The reason for this to happen may be a high threshold, a low count rate or any other reason decreasing the data rate. To fix the issue in case of low data rate, you may modify this parameter by decreasing its value, but it must remain a multiple of 10 (so 65000, 60000 are accepted values)
AmountInRxQueue = 65540;
Note that this will have an effect in terms of data transfer rate, as big data packages are necessary to maximize the overall rate, so for high counting (data) rates, better use the default.
Finally, you may check the maximum data rate using the Tools
menu.
Fine time data shifts
Note that the value of the parameter
SelClkDiv4
will make shift the fine time values. This may be observed using the fine time histogram when acquiring data asynchronously.
License
This program is free software; you can redistribute it and/or modify it under the terms of the GNU General Public License as published by the Free Software Foundation, either version 3 of the License, or (at your option) any later version.

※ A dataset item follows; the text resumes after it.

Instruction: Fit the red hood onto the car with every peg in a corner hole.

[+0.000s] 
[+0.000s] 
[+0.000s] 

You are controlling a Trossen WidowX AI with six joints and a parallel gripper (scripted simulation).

This program is distributed in the hope that it will be useful, but WITHOUT ANY WARRANTY; without even the implied warranty of MERCHANTABILITY or FITNESS FOR A PARTICULAR PURPOSE. See the GNU General Public License for more details.
You should have received a copy of the GNU General Public License along with this program. If not, see http://www.gnu.org/licenses/gpl.html.
Footnotes:
To compute the frequency from this field use the formula
(60e6)/(hex2dec("N800")*1e3)
where “N” stands for the field close to the “force trigger” check box.